TERNI – «Un consigliere delegato non può avere un ufficio all’interno del Comando di polizia locale». La notizia di Umbria7 – la disposizione del direttore generale di individuare un ufficio e uno staff di segreteria per Raffaelle Fegerighi al primo piano del Pentagono – provoca la reazione dell’Osservatorio regionale di polizia locale: «Esprimiamo il nostro profondo disappunto in relazione alla determinazione di allestire un ufficio all’interno del Comando di Terni per il Consigliere Comunale, delegato alla sicurezza, Raffaello Federighi, segno tangibile di una vera e propria ingerenza politica nelle decisioni operative e organizzative della Polizia Locale». Durissima la nota dell’Ossrvatorio di polizia locale: «La sicurezza pubblica e il funzionamento delle forze dell’ordine devono essere gestiti con piena autonomia e indipendenza, senza influenze esterne che possano compromettere l’efficacia e la professionalità del servizio».
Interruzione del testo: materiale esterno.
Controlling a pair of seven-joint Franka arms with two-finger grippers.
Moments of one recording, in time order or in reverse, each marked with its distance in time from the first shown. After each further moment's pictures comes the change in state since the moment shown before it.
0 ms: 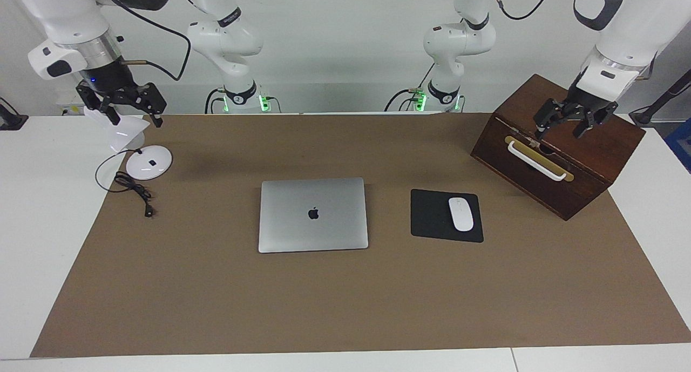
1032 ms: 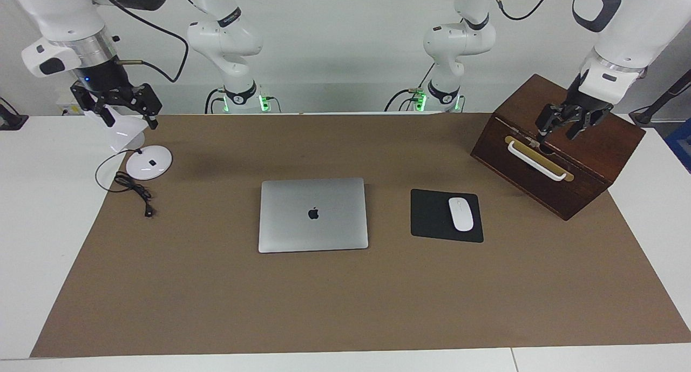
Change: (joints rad) left arm 0.000 0.000 -0.003 -0.005 0.000 0.004 -0.091; right arm -0.005 0.000 -0.001 0.000 0.000 0.034 0.000
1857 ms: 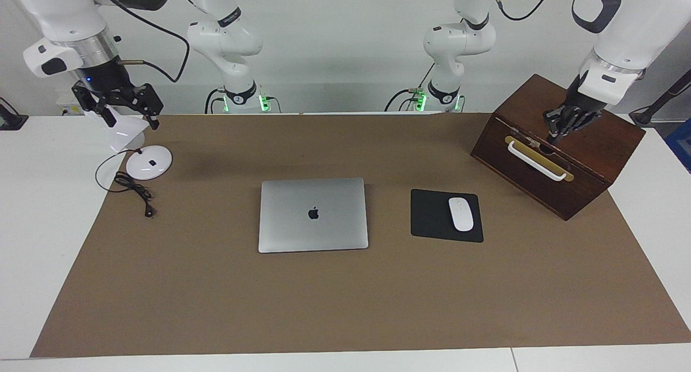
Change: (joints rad) left arm 0.000 -0.009 -0.001 -0.042 -0.063 0.033 -0.001; right arm 0.001 0.000 0.001 -0.014 0.000 0.017 0.000
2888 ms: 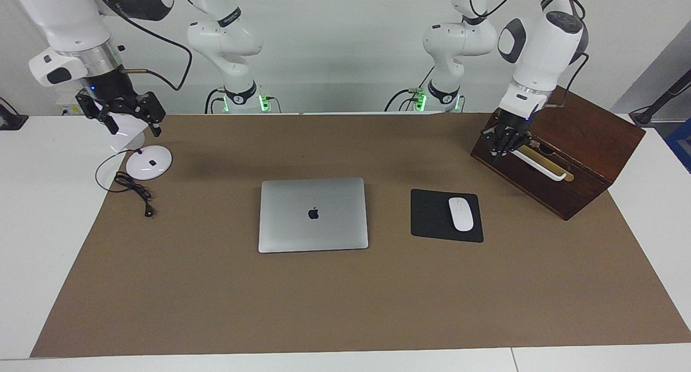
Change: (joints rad) left arm -0.171 -0.258 -0.018 -0.642 -0.006 0.631 -0.001; right arm 0.008 0.000 0.001 -0.032 0.000 0.046 0.000
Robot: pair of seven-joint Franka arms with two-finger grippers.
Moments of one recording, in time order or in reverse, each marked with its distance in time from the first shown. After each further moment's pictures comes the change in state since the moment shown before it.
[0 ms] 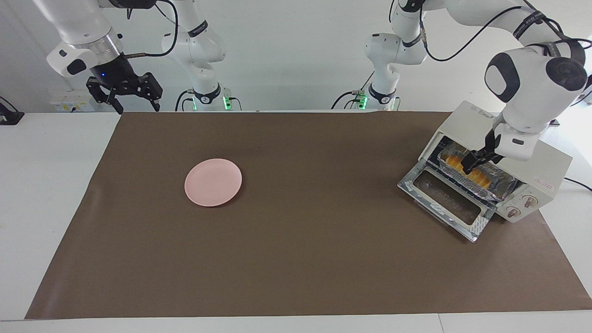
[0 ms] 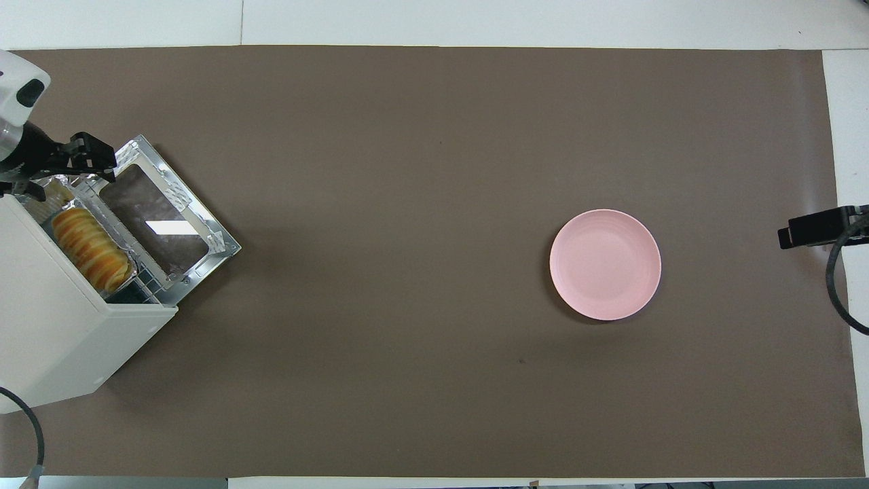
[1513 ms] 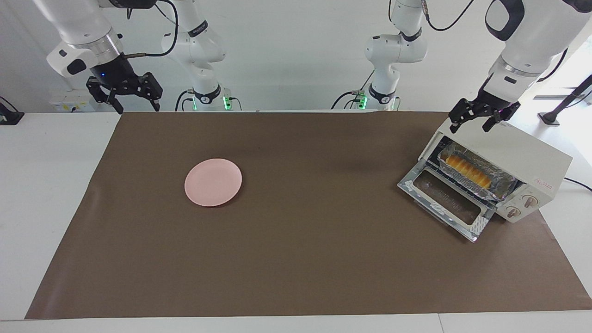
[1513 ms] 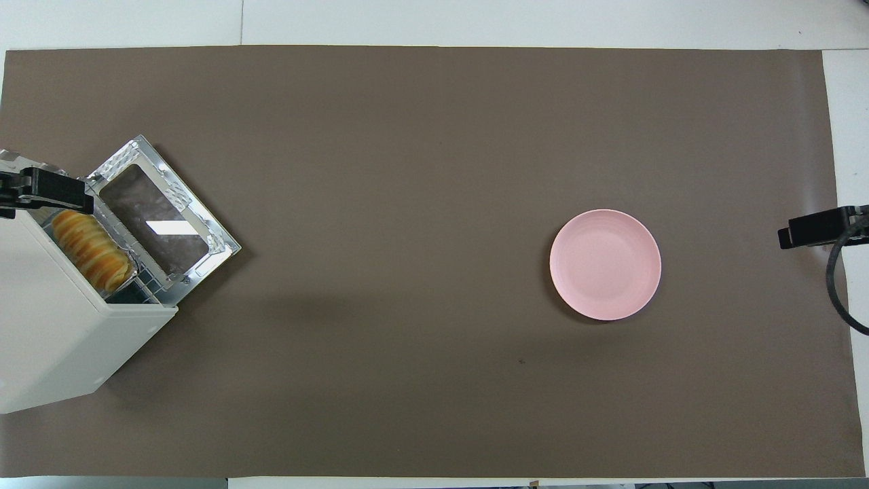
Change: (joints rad) left arm 0.174 -0.203 -0.296 -0.046 -0.056 -0.124 0.123; right arm 0.000 0.000 0.000 0.000 0.000 0.000 0.000
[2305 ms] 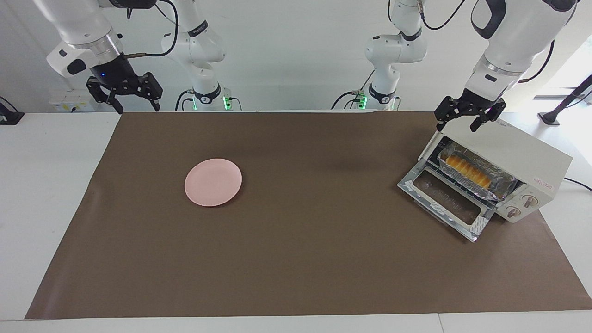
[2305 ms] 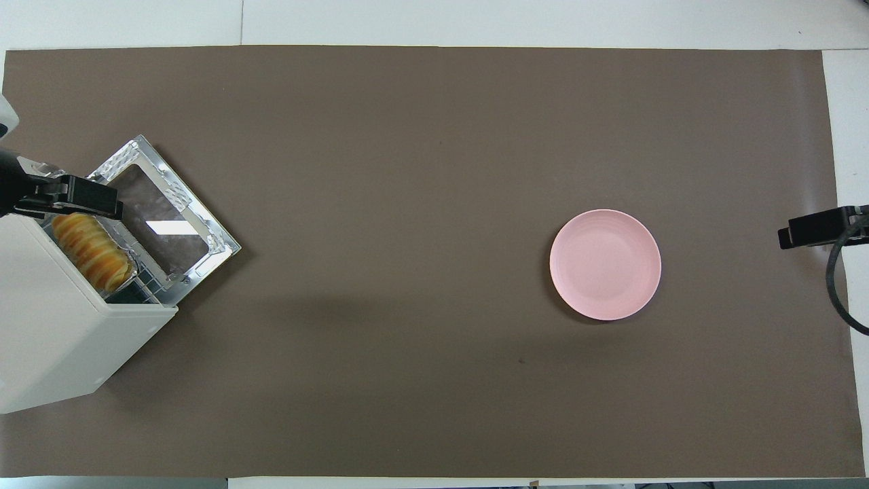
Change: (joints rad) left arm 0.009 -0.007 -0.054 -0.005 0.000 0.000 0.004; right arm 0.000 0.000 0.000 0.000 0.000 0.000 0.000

«E’ fondamentale che ogni intervento e decisione relativi alla gestione della struttura e delle risorse interne nonché alla organizzazione operativa della Polizia Locale debbano seguire le linee guida dei propri dirigenti tenendo conto delle esigenze specifiche degli agenti. L’indipendenza e l’autonomia delle forze dell’ordine devono essere rispettate per garantire un’efficace ed imparziale gestione della sicurezza. È irrinunciabile che la Polizia Locale, come tutte le forze di sicurezza, possa operare senza pressioni politiche, seguendo esclusivamente criteri di efficienza, competenza e imparzialità. Le ingerenze politiche in questo ambito rischiano di minare la fiducia della cittadinanza nei confronti delle istituzioni e compromettere il buon funzionamento dei servizi di sicurezza. Questa decisione non solo dimostra una grave mancanza di rispetto per le reali necessità della Polizia Locale – di tipo logistico, vista la carenza di una sede o caserma indipendente, di altro tipo viste le dotazioni di vestiario, di armamento e di strumenti di autotutela non ancora adeguati al contesto operativo – ma rappresenta innanzitutto uno spreco inaccettabile di risorse pubbliche, che dovrebbero essere utilizzate per migliorare la sicurezza e l’efficienza operativa del Corpo a beneficio di tutta la cittadinanza, e non per soddisfare esigenze politiche».
«Chiediamo una puntuale revisione del provvedimento nel pieno rispetto del principio di separazione tra la politica e la gestione delle forze di polizia, garantendo così l’indipendenza e l’efficacia della Polizia Locale nel tutelare la sicurezza dei cittadini».